Give back the full listing, character for character, with no pictures.

● **Material provided**:
───

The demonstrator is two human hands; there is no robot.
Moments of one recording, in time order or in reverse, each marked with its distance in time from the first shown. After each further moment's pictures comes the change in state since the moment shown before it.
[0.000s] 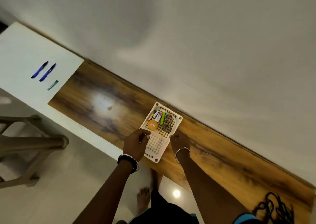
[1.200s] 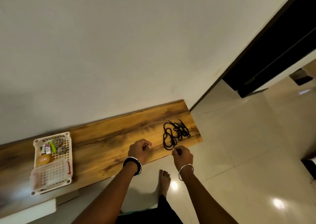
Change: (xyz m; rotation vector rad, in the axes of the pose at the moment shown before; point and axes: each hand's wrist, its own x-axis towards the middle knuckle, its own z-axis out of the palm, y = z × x) left_hand -0.271 0.105 0.307 0.342 -0.696 0.358; right_hand -0.281 0.339 -0.249 0.537 0.636 0.460
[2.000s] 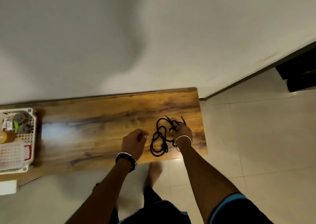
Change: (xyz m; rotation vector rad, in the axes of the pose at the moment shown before) left_hand 0.159 0.010 0.132 0.027 0.159 -0.164; right_hand 0.300 0.043 0.051 -0.407 -0.358 0.112
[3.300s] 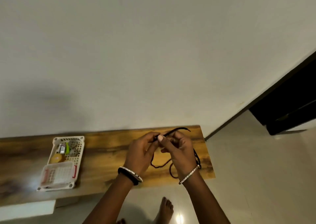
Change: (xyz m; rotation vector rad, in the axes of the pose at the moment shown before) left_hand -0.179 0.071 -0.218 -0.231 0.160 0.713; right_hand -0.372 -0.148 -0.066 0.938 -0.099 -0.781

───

● **Solved problem**:
The demonstrator is two human hands; there is no robot.
Moments of one recording, in time order or in reverse, each marked with its distance in time from the first shown. After each further moment's pictures comes the change in state since the moment shown before it.
[0.000s] 
[1.200s] 
Change: (xyz m; rotation vector rad, in the axes of the pose at the moment shown before; point and axes: each hand's wrist, its own x-axis towards the middle knuckle, its own z-axis out of the palm, y = z × x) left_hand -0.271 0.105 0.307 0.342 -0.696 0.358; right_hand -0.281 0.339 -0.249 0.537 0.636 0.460
[2.000s] 
Change: (xyz m; rotation vector rad, in the axes of the pose at the moment shown before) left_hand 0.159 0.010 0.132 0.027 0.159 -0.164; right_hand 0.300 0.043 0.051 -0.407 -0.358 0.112
[3.300s] 
Change: (xyz m; rotation vector rad, in the axes of the pose at the moment shown before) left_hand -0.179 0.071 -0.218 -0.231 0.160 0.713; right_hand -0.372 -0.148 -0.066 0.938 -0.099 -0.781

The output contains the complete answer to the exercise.